I open the shaded windows of my life for readers to get a front row view of how God can use an ordinary vessel in an extraordinary way to produce healing in His children who have been broken and beaten down. Perhaps God can even show them the futility of their lives and turn them into flourishing plants in His Kingdom.
For anyone interested in the plight of children in foster care, they will identify with many stories in the book.
Chris: What do you see as the key “take away” from Dancing in the Desert?
Beverly: God uses horrific desert storms in our lives so that—in the fulness of time—we are able to dance in the way King David danced when the Ark was returned to Jerusalem—leaping and dancing deliriously before the Lord—without regard to what anybody else is thinking. He was caught up in pure rapture! This kind of joy is so superior to any artificial high that a drug or worldly events can produce.
Chris: When I finished writing Underwater—one of the books about my battle with encephalitis and epilepsy—we talked about it. You asked, “How did it feel going back through your experience again and writing this book?” I responded with two words, “Painfully healing.” To me, journaling and praying and counseling are various forms of dealing with hurt rather than avoiding it. Though painful, it can be very healing.
Beverly: This is the kind of work we do at Wellsprings. We have to open up the wound, drain it, stitch it, medicate it, and then the healing can begin. This is the whole reason for therapy—to go through the pain to get to the other side where the healing lies. It’s the only reason I’m a psychologist. And, I realized later, it’s the only reason I wrote the book—to bring emotional and spiritual healing to those who want it.
Chris: What suggestions do you give to people who feel they are in the desert? How can they dance and learn and grow?
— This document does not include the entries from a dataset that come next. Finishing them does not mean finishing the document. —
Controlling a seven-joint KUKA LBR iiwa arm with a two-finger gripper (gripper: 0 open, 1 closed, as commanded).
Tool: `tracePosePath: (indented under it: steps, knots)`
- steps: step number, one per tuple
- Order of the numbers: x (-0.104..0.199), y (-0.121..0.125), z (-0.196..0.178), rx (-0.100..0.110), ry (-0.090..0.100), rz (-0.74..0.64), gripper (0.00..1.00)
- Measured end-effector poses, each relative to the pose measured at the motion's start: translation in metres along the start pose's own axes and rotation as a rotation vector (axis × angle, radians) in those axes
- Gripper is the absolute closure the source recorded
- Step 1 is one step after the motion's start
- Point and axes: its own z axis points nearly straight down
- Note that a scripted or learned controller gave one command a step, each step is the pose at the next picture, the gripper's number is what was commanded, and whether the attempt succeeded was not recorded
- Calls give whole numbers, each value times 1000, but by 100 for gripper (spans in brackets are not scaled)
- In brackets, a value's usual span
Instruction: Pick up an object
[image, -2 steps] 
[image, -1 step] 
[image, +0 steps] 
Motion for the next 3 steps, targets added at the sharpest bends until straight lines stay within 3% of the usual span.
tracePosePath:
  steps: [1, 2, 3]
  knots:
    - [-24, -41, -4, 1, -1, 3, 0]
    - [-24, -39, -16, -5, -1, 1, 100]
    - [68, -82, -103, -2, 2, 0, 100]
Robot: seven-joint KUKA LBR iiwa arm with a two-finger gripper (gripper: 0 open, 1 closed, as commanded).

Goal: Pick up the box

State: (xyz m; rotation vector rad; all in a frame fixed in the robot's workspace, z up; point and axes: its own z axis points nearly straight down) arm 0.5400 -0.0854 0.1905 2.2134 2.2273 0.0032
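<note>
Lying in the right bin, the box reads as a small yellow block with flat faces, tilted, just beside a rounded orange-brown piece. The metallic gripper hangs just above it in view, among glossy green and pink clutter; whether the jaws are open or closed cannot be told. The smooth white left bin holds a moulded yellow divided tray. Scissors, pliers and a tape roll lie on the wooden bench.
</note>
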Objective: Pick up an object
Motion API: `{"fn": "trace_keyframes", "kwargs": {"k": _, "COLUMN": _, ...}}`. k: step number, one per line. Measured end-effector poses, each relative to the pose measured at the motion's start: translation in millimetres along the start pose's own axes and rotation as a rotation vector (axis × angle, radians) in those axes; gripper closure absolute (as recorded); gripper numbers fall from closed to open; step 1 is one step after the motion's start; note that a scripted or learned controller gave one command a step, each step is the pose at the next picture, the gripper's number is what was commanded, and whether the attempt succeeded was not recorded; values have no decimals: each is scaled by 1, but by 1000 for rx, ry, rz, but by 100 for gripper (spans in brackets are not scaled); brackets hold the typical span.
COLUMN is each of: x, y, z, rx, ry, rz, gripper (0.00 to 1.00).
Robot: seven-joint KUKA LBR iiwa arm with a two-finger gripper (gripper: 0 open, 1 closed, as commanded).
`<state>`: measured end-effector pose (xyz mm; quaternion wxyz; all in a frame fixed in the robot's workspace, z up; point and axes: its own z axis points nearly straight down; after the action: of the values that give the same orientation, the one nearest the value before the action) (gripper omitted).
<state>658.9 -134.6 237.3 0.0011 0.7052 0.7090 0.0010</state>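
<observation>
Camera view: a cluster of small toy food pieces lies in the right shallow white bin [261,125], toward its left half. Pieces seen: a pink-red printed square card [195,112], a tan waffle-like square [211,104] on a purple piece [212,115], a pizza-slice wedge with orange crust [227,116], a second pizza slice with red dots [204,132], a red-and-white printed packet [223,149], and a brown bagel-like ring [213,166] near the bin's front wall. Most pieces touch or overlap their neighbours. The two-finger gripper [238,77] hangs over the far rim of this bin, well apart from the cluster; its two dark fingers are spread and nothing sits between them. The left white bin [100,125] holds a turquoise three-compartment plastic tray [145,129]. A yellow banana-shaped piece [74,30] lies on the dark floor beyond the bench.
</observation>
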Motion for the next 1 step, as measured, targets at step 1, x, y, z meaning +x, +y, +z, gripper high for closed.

Beverly: It helps to walk alongside someone in the journey—a spiritual director, pastor, therapist, or even a good, wise, godly friend. The Holy Spirit is the guide and ultimate Healer. The process takes time and you can’t force it to happen. Reading a book like Dancing in the Desert allows one to see the personal struggles and walk through the process of healing. There are other books as well. But, it starts with desire. We have to CRAVE it more than anything else! God knows when we are ready to be swept off our feet and ready to dance with Him. He gives us the desires of our hearts but we must ask persistently and fervently.
Chris: How can people obtain copies of your book and connect with you?
Beverly: The book is available on Amazon. Also, they can contact me via the Wellsprings website (wellspringsga.com) or The Ark Family Preservation Center website (thearkfamily.org) by leaving me a message.
They may also email me directly at: boxley@wellspringsga.com
I have absorbed all the costs of printing the book, so ALL the proceeds from sales of my book go directly to the Ark.
Thank you, Chris, for taking time for this interview. I pray that God brings beauty out of ashes and turns wailing into dancing in the lives of many readers and listeners.
Dr. Oxley is the best! May God continue to minister to others through her — her actions/examples and her words. I’m thankful she made time to capture her memoirs!
And thank you, Chris, for “hounding” her, I mean encouraging her, to write her story!
What a wonderful and insightful interview. I love how she described prophetic words coming to pass…that we are often well into the fruition of that word before we even realize it. There’s nothing we can do to take credit for it. He brought it to fullness in a way that is entirely the Lord, not us.
Thank you so much for sharing this wonderful chat with one of God’s daughters.